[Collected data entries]
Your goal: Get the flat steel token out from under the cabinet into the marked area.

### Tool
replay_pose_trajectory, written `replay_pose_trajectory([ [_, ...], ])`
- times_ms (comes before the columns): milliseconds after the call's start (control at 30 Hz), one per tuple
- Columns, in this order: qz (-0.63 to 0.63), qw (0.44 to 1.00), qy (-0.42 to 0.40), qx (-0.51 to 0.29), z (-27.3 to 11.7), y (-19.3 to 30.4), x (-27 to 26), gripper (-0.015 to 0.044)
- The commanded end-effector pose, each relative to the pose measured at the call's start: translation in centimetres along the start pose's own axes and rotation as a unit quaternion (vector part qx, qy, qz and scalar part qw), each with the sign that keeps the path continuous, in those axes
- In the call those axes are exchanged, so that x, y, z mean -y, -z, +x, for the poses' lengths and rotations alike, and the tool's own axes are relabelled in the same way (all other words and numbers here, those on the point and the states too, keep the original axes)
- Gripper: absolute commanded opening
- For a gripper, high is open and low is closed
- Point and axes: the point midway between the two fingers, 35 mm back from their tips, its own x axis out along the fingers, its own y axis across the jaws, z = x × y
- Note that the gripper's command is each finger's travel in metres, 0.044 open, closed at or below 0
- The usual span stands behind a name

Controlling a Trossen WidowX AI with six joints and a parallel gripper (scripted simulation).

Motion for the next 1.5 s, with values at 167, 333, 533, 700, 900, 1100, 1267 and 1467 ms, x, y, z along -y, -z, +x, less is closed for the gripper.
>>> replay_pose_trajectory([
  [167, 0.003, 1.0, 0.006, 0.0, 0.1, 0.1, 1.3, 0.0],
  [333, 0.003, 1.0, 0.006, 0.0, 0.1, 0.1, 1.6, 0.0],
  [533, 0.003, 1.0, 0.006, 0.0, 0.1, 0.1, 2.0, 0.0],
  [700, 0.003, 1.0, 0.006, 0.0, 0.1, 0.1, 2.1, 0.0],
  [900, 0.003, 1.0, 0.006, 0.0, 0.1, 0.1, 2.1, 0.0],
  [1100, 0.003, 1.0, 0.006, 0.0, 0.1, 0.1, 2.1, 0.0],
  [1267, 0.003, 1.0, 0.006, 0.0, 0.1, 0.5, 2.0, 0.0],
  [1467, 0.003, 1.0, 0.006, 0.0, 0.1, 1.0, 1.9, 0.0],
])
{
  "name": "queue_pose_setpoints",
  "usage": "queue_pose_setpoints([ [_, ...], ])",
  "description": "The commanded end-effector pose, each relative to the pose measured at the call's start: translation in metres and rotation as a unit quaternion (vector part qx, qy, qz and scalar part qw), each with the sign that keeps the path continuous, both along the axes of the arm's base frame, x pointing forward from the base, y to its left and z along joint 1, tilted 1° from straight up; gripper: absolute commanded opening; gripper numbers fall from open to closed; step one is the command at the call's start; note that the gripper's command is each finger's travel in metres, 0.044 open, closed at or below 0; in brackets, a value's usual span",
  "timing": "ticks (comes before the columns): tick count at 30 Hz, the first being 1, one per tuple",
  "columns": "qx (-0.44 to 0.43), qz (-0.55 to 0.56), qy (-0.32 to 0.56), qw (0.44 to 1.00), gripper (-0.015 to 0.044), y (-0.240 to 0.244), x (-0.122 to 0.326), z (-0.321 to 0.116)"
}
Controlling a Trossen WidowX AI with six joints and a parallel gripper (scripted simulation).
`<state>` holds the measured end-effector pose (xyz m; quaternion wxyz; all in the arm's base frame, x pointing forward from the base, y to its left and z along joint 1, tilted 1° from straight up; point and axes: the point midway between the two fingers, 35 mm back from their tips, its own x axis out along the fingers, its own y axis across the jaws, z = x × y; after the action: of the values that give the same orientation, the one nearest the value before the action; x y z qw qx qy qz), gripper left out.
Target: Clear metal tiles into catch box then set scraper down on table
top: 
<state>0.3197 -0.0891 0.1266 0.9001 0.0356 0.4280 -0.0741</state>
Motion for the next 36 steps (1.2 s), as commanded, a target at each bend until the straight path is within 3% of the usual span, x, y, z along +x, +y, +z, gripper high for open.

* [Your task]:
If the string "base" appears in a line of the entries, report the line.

* [Solution to the exercise]:
  "description": "The commanded end-effector pose, each relative to the pose measured at the call's start: translation in metres and rotation as a unit quaternion (vector part qx, qy, qz and scalar part qw), each with the sign that keeps the path continuous, both along the axes of the arm's base frame, x pointing forward from the base, y to its left and z along joint 1, tilted 1° from straight up; gripper: absolute commanded opening; gripper numbers fall from open to closed; step one is the command at the call's start; note that the gripper's command is each finger's travel in metres, 0.044 open, closed at or below 0; in brackets, a value's usual span",
`<state>` holds the measured end-effector pose (xyz m; quaternion wxyz; all in the arm's base frame, x pointing forward from the base, y to its left and z along joint 1, tilted 1° from straight up; point and axes: the point midway between the two fingers, 35 mm back from their tips, its own x axis out along the fingers, its own y axis across the jaws, z = x × y; after the action: of the values that give the same orientation, the one nearest the value before the action; x y z qw qx qy qz), gripper left out.

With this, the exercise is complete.